BEGIN Data extract

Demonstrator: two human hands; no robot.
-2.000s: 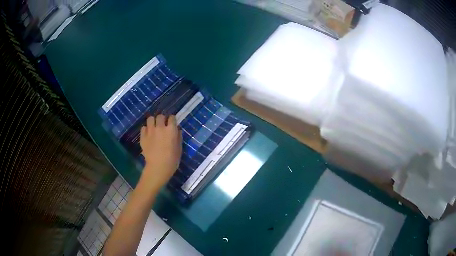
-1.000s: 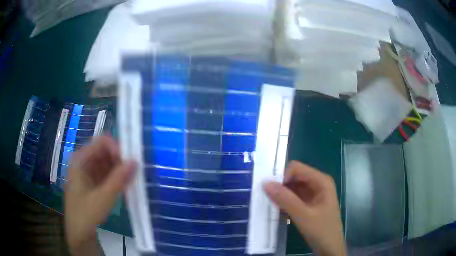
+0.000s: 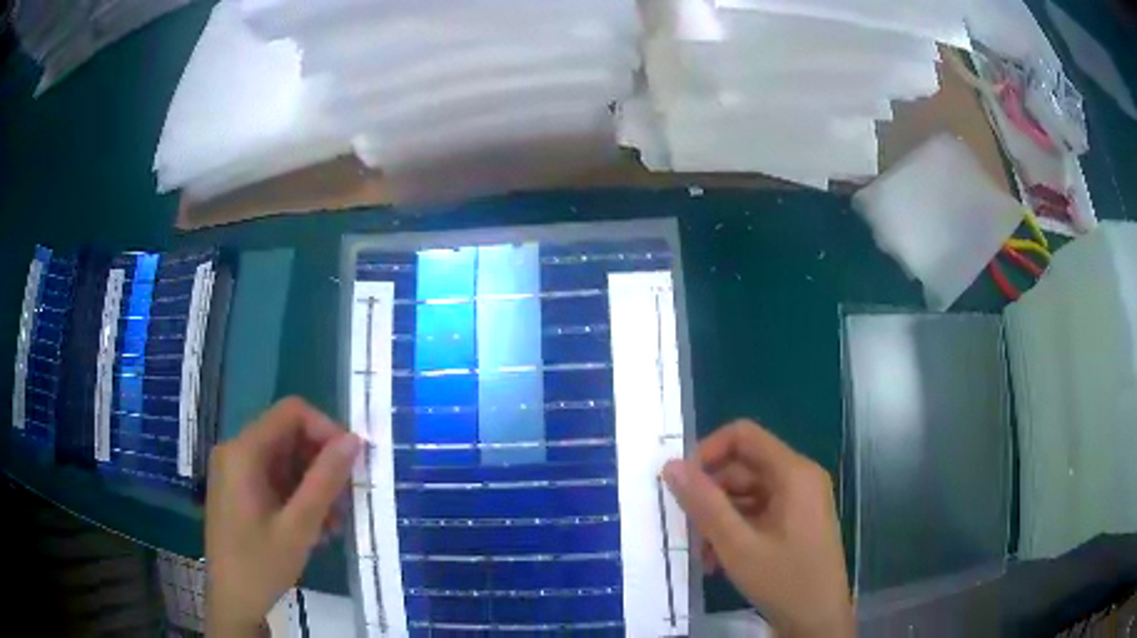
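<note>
A dark blue solar cell array (image 3: 511, 499) with thin silver cross lines and a white strip down each long side lies in front of me. It lies over a pale translucent sheet (image 3: 511, 232), whose border shows around its top and sides. My left hand (image 3: 343, 451) pinches the array's left white strip between thumb and finger. My right hand (image 3: 680, 467) pinches the right white strip at about the same height. The array's near end is cut off by the picture's edge.
Piles of cell arrays (image 3: 162, 374) lie at left. Tall film stacks (image 3: 474, 94) stand behind on a cardboard base (image 3: 281, 193). At right are a small film piece (image 3: 941, 218), coloured loops (image 3: 1016, 274), a glass sheet (image 3: 925, 449) and a pale-green stack (image 3: 1079, 399).
The blurred, raised array of a second ago is now down on the translucent sheet, with both hands still at its sides. Earlier, one hand was on the cell piles at left.
</note>
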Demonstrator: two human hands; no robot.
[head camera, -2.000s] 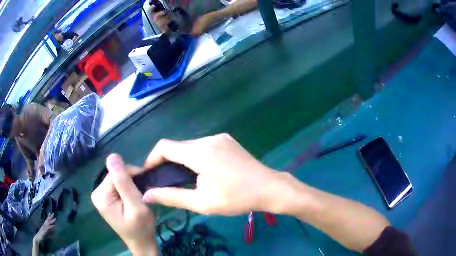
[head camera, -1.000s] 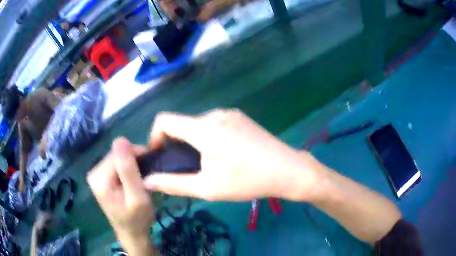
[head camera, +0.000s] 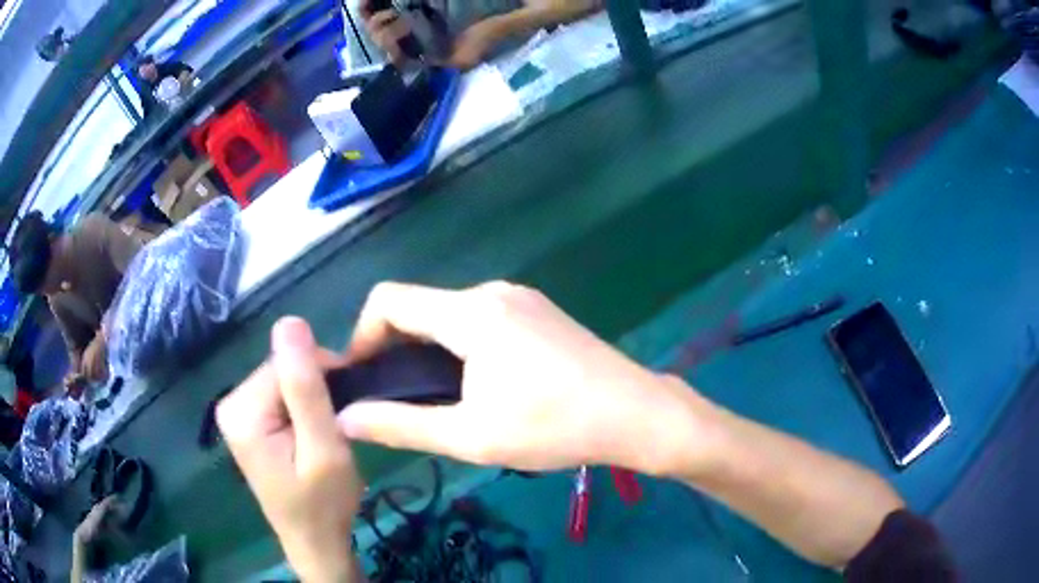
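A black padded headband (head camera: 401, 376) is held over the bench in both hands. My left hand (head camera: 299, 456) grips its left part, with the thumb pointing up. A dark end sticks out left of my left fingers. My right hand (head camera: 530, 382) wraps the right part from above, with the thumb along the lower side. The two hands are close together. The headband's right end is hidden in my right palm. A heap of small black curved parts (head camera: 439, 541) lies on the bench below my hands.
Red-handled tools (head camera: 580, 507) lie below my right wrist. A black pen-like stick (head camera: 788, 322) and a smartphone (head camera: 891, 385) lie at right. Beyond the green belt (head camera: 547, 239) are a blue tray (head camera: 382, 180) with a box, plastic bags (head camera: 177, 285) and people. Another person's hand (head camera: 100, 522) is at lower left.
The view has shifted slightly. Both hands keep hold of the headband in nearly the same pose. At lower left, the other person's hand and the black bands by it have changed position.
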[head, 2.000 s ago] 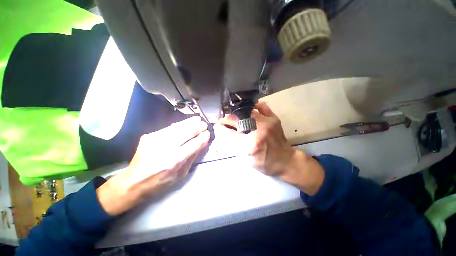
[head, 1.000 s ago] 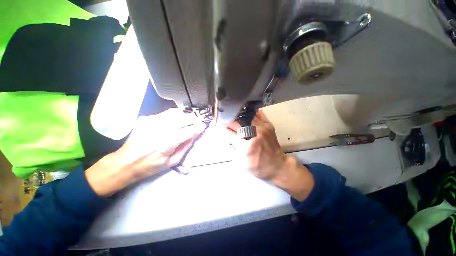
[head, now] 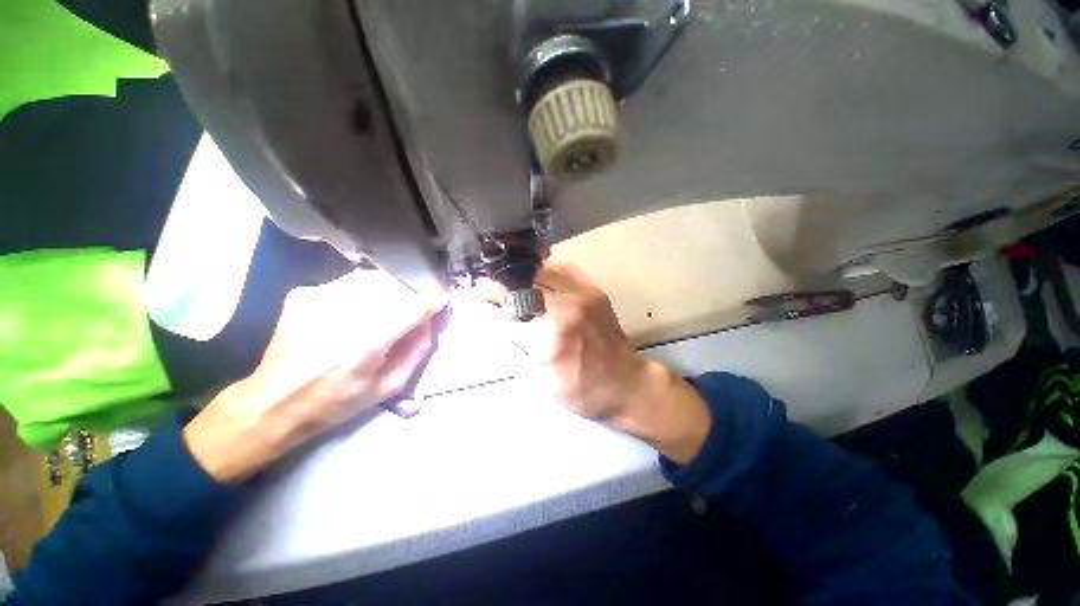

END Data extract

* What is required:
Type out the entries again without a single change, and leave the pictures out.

* Output:
Demonstrator: two human hands; no robot.
-2.000s: 
-1.000s: 
+0.000s: 
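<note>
A dark blue solar cell array (image 3: 511, 499) with thin silver cross lines and a white strip down each long side lies in front of me. It lies over a pale translucent sheet (image 3: 511, 232), whose border shows around its top and sides. My left hand (image 3: 343, 451) pinches the array's left white strip between thumb and finger. My right hand (image 3: 680, 467) pinches the right white strip at about the same height. The array's near end is cut off by the picture's edge.
Piles of cell arrays (image 3: 162, 374) lie at left. Tall film stacks (image 3: 474, 94) stand behind on a cardboard base (image 3: 281, 193). At right are a small film piece (image 3: 941, 218), coloured loops (image 3: 1016, 274), a glass sheet (image 3: 925, 449) and a pale-green stack (image 3: 1079, 399).
The blurred, raised array of a second ago is now down on the translucent sheet, with both hands still at its sides. Earlier, one hand was on the cell piles at left.
</note>
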Demonstrator: two human hands; no robot.
[head camera, -2.000s] 
[head camera, -1.000s] 
[head camera, +0.000s] 
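A black padded headband (head camera: 401, 376) is held over the bench in both hands. My left hand (head camera: 299, 456) grips its left part, with the thumb pointing up. A dark end sticks out left of my left fingers. My right hand (head camera: 530, 382) wraps the right part from above, with the thumb along the lower side. The two hands are close together. The headband's right end is hidden in my right palm. A heap of small black curved parts (head camera: 439, 541) lies on the bench below my hands.
Red-handled tools (head camera: 580, 507) lie below my right wrist. A black pen-like stick (head camera: 788, 322) and a smartphone (head camera: 891, 385) lie at right. Beyond the green belt (head camera: 547, 239) are a blue tray (head camera: 382, 180) with a box, plastic bags (head camera: 177, 285) and people. Another person's hand (head camera: 100, 522) is at lower left.
The view has shifted slightly. Both hands keep hold of the headband in nearly the same pose. At lower left, the other person's hand and the black bands by it have changed position.
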[head, 2.000 s ago] 
[head, 1.000 s ago] 
[head, now] 

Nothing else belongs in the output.